_Source material:_
####

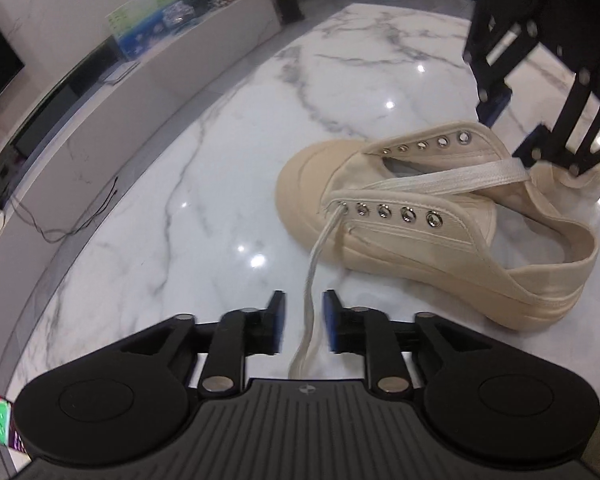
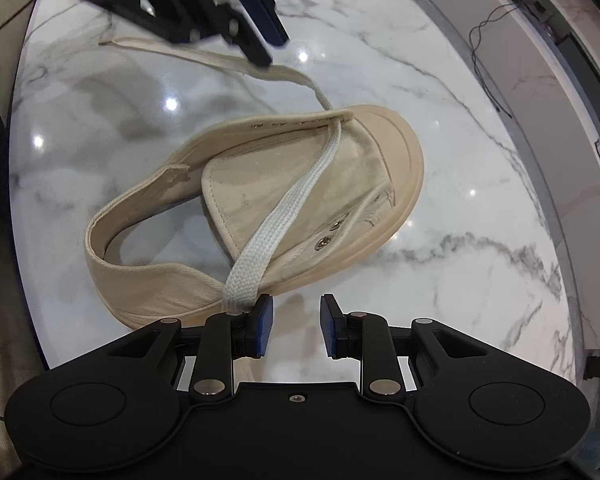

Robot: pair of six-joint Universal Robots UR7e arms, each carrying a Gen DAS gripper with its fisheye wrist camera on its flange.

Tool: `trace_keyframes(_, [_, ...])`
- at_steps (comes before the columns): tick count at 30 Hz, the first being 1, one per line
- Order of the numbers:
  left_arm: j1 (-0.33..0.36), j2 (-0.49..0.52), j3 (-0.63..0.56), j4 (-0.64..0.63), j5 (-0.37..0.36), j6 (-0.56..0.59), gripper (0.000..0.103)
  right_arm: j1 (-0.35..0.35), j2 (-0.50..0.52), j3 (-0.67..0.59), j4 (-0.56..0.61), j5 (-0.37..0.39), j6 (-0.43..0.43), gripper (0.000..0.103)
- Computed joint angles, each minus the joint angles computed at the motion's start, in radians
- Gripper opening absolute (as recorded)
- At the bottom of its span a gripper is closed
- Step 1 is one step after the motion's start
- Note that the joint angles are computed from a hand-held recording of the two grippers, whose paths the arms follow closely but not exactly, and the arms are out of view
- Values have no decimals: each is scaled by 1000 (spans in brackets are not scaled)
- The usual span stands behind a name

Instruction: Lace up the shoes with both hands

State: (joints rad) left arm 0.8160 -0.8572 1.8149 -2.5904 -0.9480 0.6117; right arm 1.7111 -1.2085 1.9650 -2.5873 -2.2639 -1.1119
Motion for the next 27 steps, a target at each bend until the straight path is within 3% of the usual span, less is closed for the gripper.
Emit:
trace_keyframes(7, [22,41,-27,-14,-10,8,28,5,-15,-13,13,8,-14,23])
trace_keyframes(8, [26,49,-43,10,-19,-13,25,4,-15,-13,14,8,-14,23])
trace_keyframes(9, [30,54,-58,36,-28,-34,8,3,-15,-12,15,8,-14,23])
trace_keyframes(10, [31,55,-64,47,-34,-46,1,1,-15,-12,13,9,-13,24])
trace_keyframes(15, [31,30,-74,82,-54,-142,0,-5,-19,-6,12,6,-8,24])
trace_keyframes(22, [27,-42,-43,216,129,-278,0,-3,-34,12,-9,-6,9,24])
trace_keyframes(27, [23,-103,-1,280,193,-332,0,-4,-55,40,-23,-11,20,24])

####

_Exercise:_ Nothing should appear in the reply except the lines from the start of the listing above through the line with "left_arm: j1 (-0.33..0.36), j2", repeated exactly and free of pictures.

_Answer space:_
Robot: pair of six-joint Universal Robots UR7e arms, each carrying a Gen DAS gripper with its fisheye wrist camera on its flange.

Tool: `trace_keyframes(_, [_, ...])`
- at_steps (comes before the columns): tick count at 30 Hz, the first being 1, one per line
- Order of the numbers:
  left_arm: j1 (-0.33..0.36), j2 (-0.49..0.52), j3 (-0.63..0.56), j4 (-0.64..0.63), j5 (-0.37..0.36), j6 (-0.56..0.59), gripper (0.000..0.103)

The answer has been fully written out.